> Task details: Please output the full listing, character for character.

> Raw data:
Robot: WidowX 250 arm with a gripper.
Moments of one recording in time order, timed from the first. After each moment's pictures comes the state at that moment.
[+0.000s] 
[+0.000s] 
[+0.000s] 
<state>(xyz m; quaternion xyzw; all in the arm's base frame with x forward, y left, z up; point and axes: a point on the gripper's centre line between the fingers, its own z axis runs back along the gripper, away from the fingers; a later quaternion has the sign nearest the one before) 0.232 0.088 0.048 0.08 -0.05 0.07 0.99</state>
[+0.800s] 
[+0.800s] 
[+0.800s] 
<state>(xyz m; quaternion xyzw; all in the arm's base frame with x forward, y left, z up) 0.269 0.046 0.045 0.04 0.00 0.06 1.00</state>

> Written solution:
Robot: WidowX 250 arm with a gripper.
Moments of one recording in time order, timed from the first. After each moment's pictures comes the state at that moment.
[+0.000s] 
[+0.000s] 
[+0.000s] 
<state>(xyz m; quaternion xyzw; all in the arm's base frame with x forward, y left, z up; point and axes: a point on the gripper's centre line between the fingers, its own z axis runs back along the gripper, away from the fingers; a later quaternion has the sign nearest the one before) 0.232 0.088 0.048 0.08 -0.05 0.07 0.99</state>
[+0.800s] 
[+0.800s] 
[+0.800s] 
<state>(xyz m; quaternion xyzw; all in the arm's base frame with x forward, y left, z up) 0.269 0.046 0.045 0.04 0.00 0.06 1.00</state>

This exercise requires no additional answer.